# Redundancy in the EPICS Archiver Appliance

The EPICS Archiver Appliance has limited support for archiving the same
PV in multiple clusters and merging in the data from both appliances
during data retrieval. This feature allows for a some redundancy when
archiving a small set of critical PVs. At a high level

- Archive the same PV in two independent clusters.
  - The two clusters need not have the same policy. For example, you
    can designate one cluster the **primary** cluster and the other
    one the **secondary** cluster
  - The primary cluster can archive the PV using your usual policies
    while the secondary can store data for a much smaller timeframe.
- Configure one of the clusters ( for performance reasons, the smaller
  of the two, most likely the secondary ) to proxy the other one.
  - When creating the proxy, add a param `mergeDuringRetrieval`. For
    example, add a _External EPICS Archiver Appliance_ proxy with a
    URL that looks like so
    `http://archapp.slac.stanford.edu/retrieval?mergeDuringRetrieval=true`
- Periodically, if needed, merge in the data manually from the
  secondary cluster to the primary using the `mergeInData` BPL.

## Case study

In an ideal world, to achive redundancy when archiving PV\'s, we\'d have
multiple large identical independent clusters archiving the same set of
PVs. For financial and other reasons, this may not be possible for all
installations. This case study outlines a setup for achieving redundancy
for a small subset of critical PVs.

Because we wish to accomplish redundancy for a small set of critical
PVs, we have two asymmetric independent clusters. The **primary**
cluster is your main archiver and will archive millions of PV\'s (
including the small subset of critical PVs ) and process almost all the
data retrieval requests. The **secondary** cluster is an independent
cluster and is the backup archiver and will archive only the small
subset of critical PVs. In this case, the data is stored only for 6
months and then is automatically deleted using a blackhole plugin.

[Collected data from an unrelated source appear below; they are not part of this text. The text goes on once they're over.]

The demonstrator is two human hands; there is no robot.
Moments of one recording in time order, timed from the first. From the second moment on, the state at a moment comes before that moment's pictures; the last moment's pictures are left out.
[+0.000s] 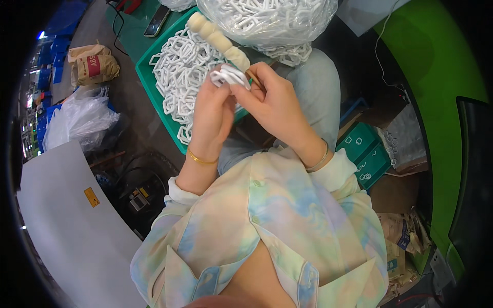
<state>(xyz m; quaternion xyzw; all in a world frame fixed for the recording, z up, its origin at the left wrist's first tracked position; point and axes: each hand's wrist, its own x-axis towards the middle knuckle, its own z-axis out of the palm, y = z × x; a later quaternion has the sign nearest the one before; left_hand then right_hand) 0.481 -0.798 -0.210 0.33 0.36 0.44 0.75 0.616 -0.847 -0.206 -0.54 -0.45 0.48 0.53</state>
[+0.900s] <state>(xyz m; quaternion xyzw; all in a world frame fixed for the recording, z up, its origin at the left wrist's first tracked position) 0.479 -0.790 -0.229 0.21 0.30 0.38 0.85 0.612 -0.843 -0.209 -0.46 -0.48 0.51 0.55</state>
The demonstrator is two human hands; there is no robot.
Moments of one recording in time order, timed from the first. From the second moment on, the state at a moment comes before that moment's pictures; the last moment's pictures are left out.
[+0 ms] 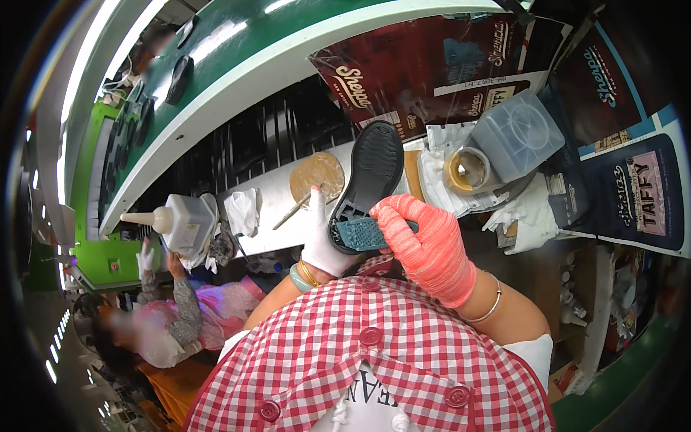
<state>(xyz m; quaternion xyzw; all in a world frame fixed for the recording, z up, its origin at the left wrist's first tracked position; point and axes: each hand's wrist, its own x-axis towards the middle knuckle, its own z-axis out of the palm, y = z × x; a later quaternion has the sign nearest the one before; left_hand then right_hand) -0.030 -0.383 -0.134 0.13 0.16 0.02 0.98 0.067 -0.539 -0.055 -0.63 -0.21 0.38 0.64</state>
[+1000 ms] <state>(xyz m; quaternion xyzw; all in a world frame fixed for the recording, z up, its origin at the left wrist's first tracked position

When we add the `mergeDuringRetrieval` proxy to the **secondary**
cluster, all data retrieval requests to the **secondary** cluster will
automatically make a call to the **primary** cluster with the same
parameters and then merge in the data from both clusters. Note that this
does not alter the stored data in any way; the merge is only done for
data retrieval. Thus, data retrieval calls to the **secondary** cluster
will also include data from the **primary** cluster. Folks interested in
a complete data set can make data retrieval calls to the **secondary**
cluster; the data retrieval will be slightly slower because of the
merging operation. Folks making data retrieval calls to the **primary**
will only get data from the primary cluster; but because no merging is
performed, retrieval calls are much faster.

Periodically, one can manually merge in data from the **secondary**
cluster to the **primary** cluster using the `mergeInData` BPL. This
requires data the PV to be paused in the **primary** cluster while the
merge is happening. The `mergeInData` picks up all data from the
**secondary** cluster and merges it into the **primary** cluster.